- [Problem to solve] In the data below, count every line that holds the string "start" and reply with the number alone.
%%
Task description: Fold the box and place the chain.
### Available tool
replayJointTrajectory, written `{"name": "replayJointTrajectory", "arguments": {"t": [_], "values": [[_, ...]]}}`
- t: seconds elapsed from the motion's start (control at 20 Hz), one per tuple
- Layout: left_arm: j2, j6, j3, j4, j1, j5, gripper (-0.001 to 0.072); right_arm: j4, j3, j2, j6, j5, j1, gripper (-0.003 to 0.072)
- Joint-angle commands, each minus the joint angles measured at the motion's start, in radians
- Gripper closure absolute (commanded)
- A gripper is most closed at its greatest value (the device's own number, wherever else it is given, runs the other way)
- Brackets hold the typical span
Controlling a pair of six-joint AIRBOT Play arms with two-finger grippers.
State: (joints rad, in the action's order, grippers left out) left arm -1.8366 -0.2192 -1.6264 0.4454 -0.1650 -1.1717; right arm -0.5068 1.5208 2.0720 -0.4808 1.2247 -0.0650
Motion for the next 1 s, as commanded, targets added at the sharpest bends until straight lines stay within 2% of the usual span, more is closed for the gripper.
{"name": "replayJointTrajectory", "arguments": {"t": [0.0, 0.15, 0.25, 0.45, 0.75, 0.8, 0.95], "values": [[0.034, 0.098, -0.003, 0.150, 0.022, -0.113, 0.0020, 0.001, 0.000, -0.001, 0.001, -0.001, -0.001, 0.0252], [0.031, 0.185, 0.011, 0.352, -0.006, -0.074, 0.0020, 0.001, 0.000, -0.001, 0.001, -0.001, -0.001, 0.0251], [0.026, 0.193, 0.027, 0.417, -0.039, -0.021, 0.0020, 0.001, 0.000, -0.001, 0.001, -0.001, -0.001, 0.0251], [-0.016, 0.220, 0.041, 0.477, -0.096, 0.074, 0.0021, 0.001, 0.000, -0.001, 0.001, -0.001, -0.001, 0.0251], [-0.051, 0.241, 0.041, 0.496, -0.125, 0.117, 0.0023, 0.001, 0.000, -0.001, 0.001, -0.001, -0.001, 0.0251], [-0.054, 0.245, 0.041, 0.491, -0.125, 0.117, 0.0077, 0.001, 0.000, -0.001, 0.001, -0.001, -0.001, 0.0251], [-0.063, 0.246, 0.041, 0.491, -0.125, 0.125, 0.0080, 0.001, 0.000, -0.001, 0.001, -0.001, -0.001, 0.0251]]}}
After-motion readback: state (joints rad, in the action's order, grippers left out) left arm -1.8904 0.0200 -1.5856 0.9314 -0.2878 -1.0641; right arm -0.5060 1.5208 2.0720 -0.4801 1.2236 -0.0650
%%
- [Answer for this exercise] 2